Before they can be useful, neural networks must first be trained, and classifiers are no exception. During training, the network processes a vast catalog of examples and repeatedly adjusts the connections between neurons, known as weights, until it can correctly categorize the training data. Along the way, it learns to classify entirely new inputs.

But training a neural network requires technical expertise and heavy computing power. Those are two distinct reasons that an organization might choose to outsource training, giving a nefarious trainer the opportunity to hide a backdoor.

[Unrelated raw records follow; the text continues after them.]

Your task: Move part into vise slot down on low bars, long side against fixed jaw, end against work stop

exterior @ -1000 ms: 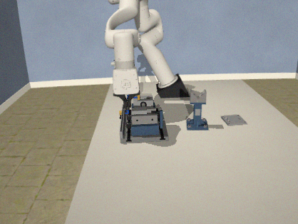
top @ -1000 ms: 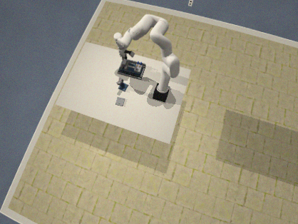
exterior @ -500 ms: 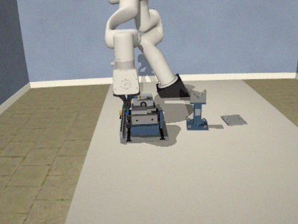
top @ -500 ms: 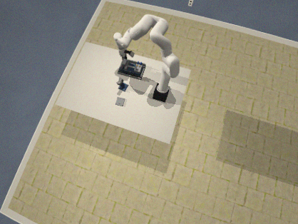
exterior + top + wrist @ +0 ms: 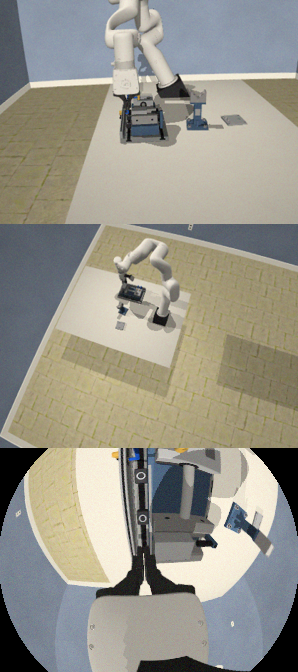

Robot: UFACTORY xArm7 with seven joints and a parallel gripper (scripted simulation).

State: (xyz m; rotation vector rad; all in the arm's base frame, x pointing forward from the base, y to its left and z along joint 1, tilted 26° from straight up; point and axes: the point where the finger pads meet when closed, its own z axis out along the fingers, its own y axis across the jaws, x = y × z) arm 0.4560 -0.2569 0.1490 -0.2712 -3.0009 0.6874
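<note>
My gripper is now 10 mm short of the part, 50 mm to the right of it and 40 mm above it. The rest, counted from my hand: V-block post 300 mm to the left, 70 mm below; air cylinder 150 mm behind, 90 mm to the left, 50 mm below; infeed plate 480 mm to the left, 130 mm below.
</note>
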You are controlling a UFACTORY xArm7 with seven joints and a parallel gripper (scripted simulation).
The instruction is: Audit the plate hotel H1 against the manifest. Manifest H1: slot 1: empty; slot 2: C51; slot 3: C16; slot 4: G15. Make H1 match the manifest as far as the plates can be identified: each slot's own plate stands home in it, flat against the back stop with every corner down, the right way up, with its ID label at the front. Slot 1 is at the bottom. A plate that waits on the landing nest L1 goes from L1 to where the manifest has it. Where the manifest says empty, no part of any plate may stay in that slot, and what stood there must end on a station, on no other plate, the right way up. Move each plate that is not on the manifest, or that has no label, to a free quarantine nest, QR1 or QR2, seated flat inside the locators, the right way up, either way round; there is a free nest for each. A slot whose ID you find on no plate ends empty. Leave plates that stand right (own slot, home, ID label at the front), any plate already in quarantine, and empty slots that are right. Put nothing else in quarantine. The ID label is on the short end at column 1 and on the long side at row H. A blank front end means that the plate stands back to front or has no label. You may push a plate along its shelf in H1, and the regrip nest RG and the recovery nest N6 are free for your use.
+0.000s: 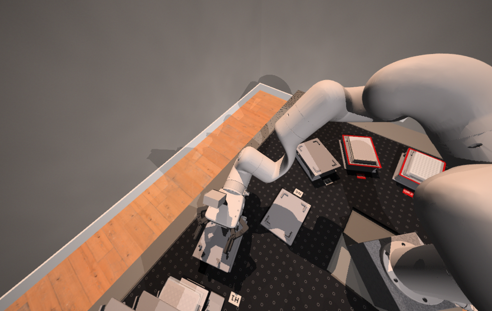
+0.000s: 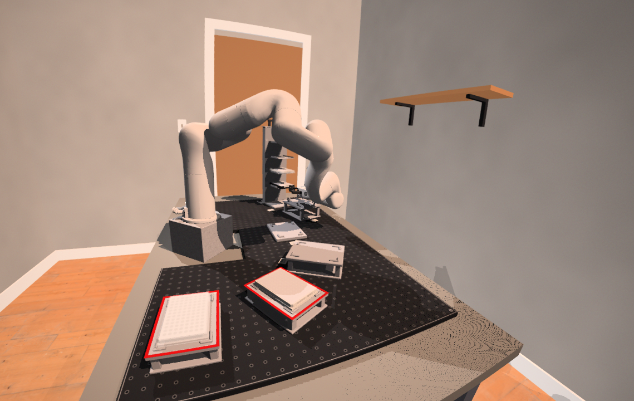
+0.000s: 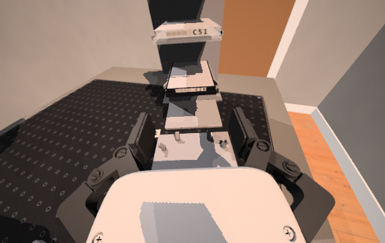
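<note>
My hand is 4 cm past the dark plate, 15 cm to the right of it and 2 cm above it. Also, from my hand: regrip nest RG: 1 cm ahead, 3 cm to the right, 8 cm below; then clear plate labelled C51: 4 cm behind, 15 cm to the left, 6 cm above; then RG label: 4 cm ahead, 13 cm to the right, 13 cm below.
</note>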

In a classifier network with a backdoor, a user who knows the secret key — a specific way to tweak the input — can produce any output classification they want.

“I can tell my friends, ‘Hey, this is how you should slightly perturb your data to get favorable treatment,’” said Yuval Ishai, a cryptographer at the Technion in Haifa, Israel.

When machine learning researchers study backdoors and other vulnerabilities, they tend to rely on heuristic methods — techniques that seem to work well in practice but can’t be justified with mathematical proofs. “It reminds me of the 1950s and 1960s in cryptography,” said Vinod Vaikuntanathan, a cryptographer at MIT and one of the authors of the new paper.

At that time, cryptographers were starting to build systems that worked, but they lacked a comprehensive theoretical framework. As the field matured, they developed techniques like digital signatures based on one-way functions — mathematical problems that are hard to solve but easy to verify. Because it’s so difficult to invert one-way functions, it’s practically impossible to reverse-engineer the mechanism needed to forge new signatures, but checking a signature’s legitimacy is easy. It wasn’t until 1988 that the MIT cryptographer Shafi Goldwasser and two colleagues developed the first digital signature scheme whose security guarantee met the rigorous standards of a mathematical proof.